Frauen hingegen sind in widersprüchlicheren Strategien von Anhänglichkeit und Distanzierung gefangen.“ Eva Illouz, naturgemäß Feministin, lässt allerdings naturalistische Erklärungsmodelle Marke „Venus und Mars“ nicht gelten. Kulturell erzeugten Unterschieden zwischen den Geschlechtern versucht sie stets auf den Grund zu gehen. Der paradoxe „Double Bind“ unserer Gesellschaft ist, dass die romantische, emotionale Liebe zunehmend durch eine durch-ökonomisierten Markt des Begehrens ersetzt wird, gleichzeitig die Liebe so stark unseren Selbstwert bestimmt wie kaum je zu vor.
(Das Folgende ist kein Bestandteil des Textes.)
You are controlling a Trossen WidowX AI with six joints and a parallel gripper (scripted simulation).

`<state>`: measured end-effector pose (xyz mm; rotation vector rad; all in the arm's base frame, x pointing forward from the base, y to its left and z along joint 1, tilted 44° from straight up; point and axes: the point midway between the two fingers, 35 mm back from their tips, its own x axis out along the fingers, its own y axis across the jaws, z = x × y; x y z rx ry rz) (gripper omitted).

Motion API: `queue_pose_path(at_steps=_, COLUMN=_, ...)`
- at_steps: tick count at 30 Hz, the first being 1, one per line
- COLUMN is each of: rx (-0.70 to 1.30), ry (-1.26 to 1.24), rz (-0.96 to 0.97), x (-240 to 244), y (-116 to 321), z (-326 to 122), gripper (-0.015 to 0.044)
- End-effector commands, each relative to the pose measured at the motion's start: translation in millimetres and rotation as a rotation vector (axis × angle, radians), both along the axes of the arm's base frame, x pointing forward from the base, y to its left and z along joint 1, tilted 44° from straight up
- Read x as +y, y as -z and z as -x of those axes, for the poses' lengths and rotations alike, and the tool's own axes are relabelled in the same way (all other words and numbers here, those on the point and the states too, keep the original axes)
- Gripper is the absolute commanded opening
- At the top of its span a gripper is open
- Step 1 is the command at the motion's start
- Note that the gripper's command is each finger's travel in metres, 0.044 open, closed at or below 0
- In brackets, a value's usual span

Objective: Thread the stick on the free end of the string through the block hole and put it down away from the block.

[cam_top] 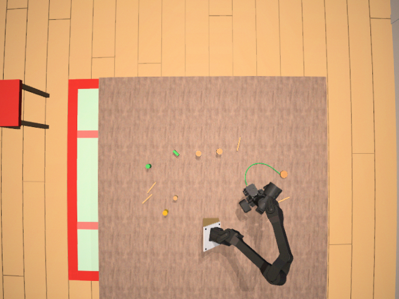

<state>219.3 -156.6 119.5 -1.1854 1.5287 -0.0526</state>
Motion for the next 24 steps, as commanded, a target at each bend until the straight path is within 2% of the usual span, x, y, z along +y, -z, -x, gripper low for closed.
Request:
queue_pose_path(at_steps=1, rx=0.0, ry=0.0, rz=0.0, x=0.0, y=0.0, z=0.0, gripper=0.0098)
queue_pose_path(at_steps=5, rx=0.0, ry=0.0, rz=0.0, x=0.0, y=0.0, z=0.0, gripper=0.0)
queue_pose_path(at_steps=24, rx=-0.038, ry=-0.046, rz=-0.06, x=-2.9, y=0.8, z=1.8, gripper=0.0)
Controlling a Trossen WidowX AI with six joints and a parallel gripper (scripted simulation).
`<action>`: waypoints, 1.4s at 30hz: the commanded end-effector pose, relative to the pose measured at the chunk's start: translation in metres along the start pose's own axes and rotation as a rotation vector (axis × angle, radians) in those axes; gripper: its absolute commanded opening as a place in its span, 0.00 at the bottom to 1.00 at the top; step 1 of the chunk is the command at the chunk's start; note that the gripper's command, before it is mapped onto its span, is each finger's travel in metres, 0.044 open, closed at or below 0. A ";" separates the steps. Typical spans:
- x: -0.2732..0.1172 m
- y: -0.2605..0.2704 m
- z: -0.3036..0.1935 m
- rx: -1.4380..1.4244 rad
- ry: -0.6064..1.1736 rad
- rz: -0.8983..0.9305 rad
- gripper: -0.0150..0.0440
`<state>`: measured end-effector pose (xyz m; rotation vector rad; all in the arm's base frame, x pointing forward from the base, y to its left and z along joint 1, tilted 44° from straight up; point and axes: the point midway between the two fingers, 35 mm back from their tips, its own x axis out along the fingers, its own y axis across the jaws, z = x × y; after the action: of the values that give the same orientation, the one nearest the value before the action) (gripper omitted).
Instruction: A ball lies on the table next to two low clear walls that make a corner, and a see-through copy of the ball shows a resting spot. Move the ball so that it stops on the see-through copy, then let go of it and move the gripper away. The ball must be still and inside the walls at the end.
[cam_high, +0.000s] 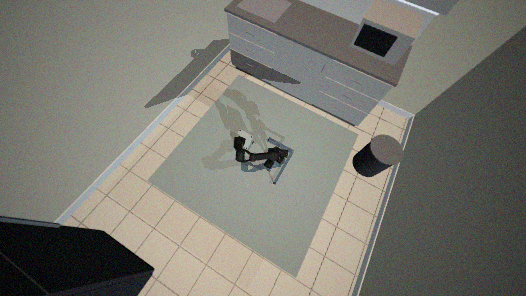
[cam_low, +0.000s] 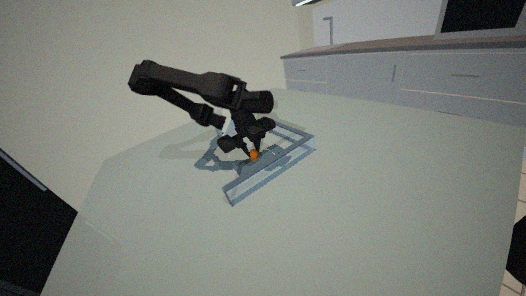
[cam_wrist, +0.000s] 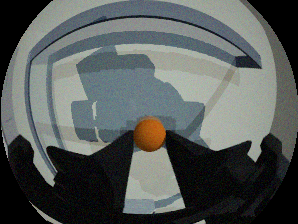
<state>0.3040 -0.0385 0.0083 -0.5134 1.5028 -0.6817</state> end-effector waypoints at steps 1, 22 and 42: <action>0.006 -0.001 -0.001 -0.007 0.002 -0.007 0.25; 0.018 -0.001 0.000 0.000 -0.001 -0.002 0.48; -0.069 0.000 -0.001 -0.008 0.003 -0.004 0.69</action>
<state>0.3088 -0.0017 0.0424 -0.5330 1.5062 -0.6723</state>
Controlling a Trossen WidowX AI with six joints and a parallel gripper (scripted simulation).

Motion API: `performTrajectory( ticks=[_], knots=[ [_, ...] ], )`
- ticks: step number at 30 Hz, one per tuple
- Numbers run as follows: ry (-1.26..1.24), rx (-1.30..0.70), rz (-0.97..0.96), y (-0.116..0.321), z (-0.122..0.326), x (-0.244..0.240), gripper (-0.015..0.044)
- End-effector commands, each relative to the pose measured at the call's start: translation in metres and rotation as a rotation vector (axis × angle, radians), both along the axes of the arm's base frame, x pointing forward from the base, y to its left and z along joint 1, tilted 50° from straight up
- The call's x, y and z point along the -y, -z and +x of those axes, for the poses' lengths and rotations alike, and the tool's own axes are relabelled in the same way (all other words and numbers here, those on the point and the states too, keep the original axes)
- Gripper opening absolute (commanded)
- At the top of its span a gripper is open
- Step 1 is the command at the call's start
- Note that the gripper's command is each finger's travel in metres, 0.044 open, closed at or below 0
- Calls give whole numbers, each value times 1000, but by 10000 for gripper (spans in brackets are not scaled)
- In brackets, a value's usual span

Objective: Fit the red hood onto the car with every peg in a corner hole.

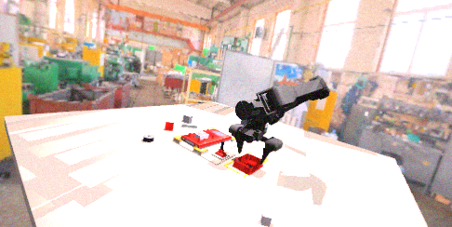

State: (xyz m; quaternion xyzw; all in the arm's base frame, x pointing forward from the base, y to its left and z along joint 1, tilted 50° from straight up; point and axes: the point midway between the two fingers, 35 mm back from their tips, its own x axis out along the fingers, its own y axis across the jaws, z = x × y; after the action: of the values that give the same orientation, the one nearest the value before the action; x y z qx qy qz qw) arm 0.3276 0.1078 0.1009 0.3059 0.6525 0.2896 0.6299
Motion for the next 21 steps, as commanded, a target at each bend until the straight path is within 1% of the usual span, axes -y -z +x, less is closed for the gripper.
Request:
performTrajectory(
  ticks=[1,4,6,9,21],
  knots=[
    [5,11,-7,-15,5,20,440],
    [5,9,-8,-40,4,49,440],
    [5,9,-6,-47,3,56,440],
    [21,17,-6,-42,5,52,440],
    [23,20,-11,-41,5,52,440]
  ],
)
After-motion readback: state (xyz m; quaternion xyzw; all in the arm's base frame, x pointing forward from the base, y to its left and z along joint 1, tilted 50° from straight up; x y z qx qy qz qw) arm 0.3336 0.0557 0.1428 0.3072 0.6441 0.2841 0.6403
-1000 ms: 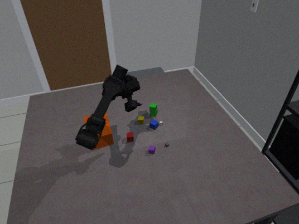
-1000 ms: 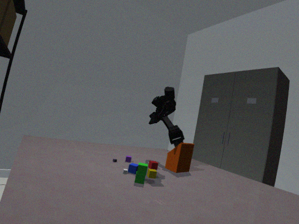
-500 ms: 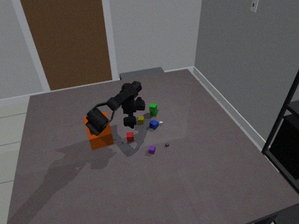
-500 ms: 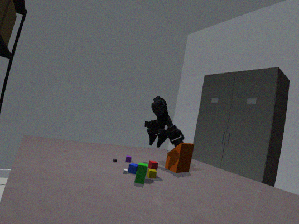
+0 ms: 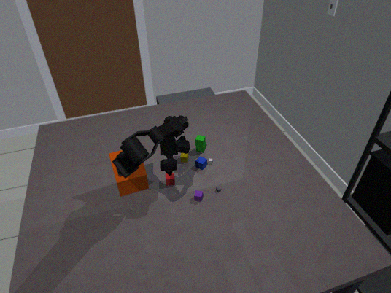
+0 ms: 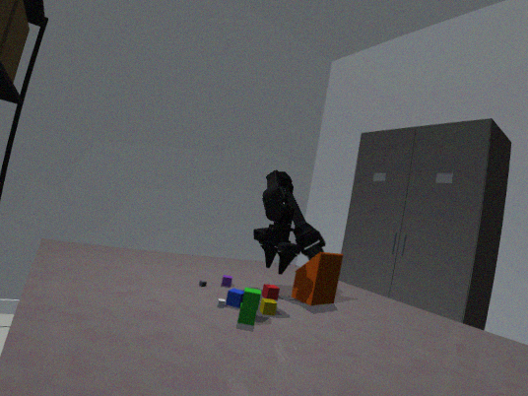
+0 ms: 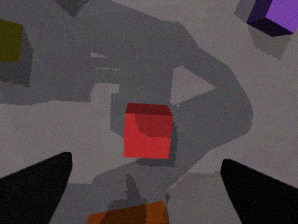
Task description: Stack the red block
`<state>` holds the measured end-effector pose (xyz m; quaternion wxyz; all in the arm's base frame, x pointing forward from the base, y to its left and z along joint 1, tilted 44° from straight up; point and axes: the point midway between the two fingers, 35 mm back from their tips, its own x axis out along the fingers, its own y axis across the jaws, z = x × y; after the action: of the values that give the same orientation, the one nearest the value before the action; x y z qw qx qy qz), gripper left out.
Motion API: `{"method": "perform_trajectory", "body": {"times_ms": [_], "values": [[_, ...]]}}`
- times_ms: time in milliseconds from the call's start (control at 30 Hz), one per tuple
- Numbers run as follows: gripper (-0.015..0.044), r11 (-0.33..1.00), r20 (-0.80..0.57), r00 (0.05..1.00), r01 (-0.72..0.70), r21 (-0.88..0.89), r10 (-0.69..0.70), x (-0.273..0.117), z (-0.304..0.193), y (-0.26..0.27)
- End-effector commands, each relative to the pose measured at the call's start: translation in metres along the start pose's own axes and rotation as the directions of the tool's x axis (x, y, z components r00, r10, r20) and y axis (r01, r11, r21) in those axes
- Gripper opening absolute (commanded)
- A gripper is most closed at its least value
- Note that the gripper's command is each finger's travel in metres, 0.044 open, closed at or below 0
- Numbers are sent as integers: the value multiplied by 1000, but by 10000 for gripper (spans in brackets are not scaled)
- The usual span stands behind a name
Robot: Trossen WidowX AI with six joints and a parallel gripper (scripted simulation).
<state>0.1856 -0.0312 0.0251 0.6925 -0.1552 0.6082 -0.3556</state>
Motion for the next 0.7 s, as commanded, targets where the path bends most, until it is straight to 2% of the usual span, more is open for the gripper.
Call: {"method": "perform_trajectory", "body": {"times_ms": [0, 667], "values": [[440, 1000, -5, 1000, 13, -5, -13, 24, -2, -2], [440, 1000, -5, 1000, 13, -5, -13, 55, -3, -1]]}}
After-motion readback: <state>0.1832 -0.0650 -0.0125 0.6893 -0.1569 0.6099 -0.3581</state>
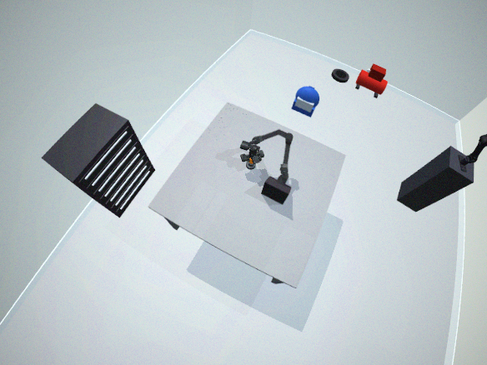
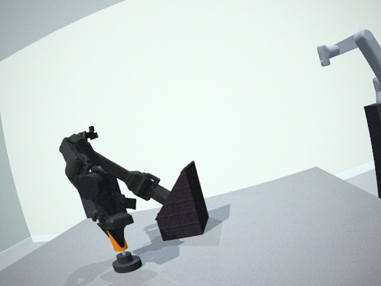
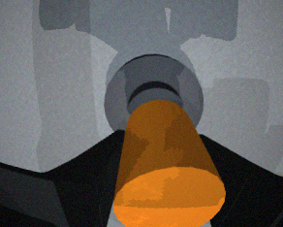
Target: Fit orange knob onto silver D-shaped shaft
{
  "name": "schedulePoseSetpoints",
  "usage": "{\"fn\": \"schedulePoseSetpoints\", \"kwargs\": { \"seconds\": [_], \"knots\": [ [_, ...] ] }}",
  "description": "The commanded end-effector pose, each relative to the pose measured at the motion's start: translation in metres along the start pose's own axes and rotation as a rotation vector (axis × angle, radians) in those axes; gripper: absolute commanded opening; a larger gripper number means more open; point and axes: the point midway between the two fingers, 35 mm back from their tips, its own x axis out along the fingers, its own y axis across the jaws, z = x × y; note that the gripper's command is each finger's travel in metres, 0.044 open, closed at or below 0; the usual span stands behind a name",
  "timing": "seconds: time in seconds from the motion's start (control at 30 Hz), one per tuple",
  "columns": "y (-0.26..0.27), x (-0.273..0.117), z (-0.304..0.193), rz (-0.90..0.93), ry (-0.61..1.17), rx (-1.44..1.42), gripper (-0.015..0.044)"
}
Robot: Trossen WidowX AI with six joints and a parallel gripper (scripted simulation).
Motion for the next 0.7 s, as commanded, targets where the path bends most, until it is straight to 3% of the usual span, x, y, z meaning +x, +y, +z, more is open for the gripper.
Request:
{"fn": "schedulePoseSetpoints", "kwargs": {
  "seconds": [0.0, 0.67],
  "knots": [
    [0.0, 0.0012, 0.0003, 0.001, 0.0, -0.006, 0.0],
    [-0.0006, 0.0021, -0.0003, 0.001, 0.0, -0.018, 0.0]
  ]
}}
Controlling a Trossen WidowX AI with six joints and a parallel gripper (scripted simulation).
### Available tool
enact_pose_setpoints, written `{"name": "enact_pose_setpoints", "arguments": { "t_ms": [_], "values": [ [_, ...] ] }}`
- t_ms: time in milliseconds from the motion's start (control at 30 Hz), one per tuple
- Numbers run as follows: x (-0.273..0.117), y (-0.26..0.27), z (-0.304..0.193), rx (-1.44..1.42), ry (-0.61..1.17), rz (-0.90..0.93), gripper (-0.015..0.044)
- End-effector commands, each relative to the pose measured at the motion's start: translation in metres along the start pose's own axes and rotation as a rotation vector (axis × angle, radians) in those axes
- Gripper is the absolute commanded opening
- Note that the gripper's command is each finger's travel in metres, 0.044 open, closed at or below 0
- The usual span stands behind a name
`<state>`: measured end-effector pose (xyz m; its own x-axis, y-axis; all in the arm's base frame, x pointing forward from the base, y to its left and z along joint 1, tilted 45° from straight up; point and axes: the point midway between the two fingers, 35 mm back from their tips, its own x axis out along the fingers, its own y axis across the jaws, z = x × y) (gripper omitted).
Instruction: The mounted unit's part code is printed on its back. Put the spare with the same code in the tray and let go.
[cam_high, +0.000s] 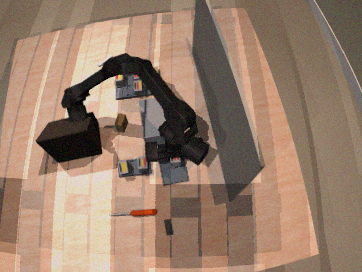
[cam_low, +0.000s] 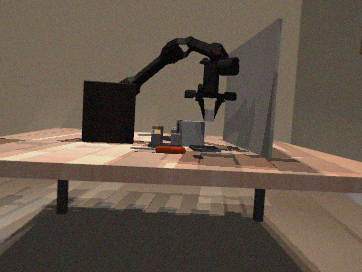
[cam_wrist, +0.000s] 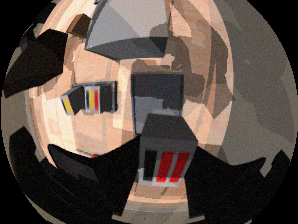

Man muss bei der Lektüre von „Warum Liebe weh tut“ oft an die einsamen Romanhelden von Michel Houellebecq denken, auch Houellebecq ist ein Durchdringer zeitgenössischer Beziehungsstrukturen. Wer das Liebesdilemma aus feministischer, kultursoziologischer Sicht beleuchtet wissen will, der ist bei „Warum Liebe weh tut“ auch sehr gut aufgehoben. Als „First-Date“ Mitbringsel würde ich das Buch allerdings nicht empfehlen.